**WHAT IS EXPECTED:** Each line of the listing where "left" appears should be reported.

GIVEN INFORMATION section start

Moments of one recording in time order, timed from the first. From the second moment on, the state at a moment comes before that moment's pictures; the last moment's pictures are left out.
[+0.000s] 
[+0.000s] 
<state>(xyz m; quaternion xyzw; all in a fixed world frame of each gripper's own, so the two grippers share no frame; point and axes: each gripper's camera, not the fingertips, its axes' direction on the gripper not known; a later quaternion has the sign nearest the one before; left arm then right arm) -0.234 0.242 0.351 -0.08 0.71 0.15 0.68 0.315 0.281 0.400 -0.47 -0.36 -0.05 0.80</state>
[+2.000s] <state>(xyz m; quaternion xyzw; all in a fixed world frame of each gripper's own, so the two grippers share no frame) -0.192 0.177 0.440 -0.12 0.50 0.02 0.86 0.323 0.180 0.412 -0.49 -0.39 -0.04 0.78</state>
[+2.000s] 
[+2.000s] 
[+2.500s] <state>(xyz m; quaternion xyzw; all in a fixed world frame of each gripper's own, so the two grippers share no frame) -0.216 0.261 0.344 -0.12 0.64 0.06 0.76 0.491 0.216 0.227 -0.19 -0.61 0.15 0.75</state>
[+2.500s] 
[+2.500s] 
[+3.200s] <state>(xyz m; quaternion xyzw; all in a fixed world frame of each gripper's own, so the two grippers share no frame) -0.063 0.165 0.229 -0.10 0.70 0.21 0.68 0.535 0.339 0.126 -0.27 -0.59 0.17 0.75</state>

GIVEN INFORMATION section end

**EXERCISE SOLUTION:**
Moments of one recording in time order, timed from the first. From the second moment on, the state at a moment comes before that moment's pictures; the last moment's pictures are left out.
<state>(xyz m; quaternion xyzw; all in a fixed world frame of each gripper's own, so the two grippers share no frame; point and axes: each gripper's camera, not the fingertips, its axes' direction on the gripper not known; a later quaternion has the sign nearest the one before; left arm then right arm) -0.234 0.242 0.351 -0.08 0.71 0.15 0.68 0.315 0.281 0.400 -0.47 -0.36 -0.05 0.80</state>

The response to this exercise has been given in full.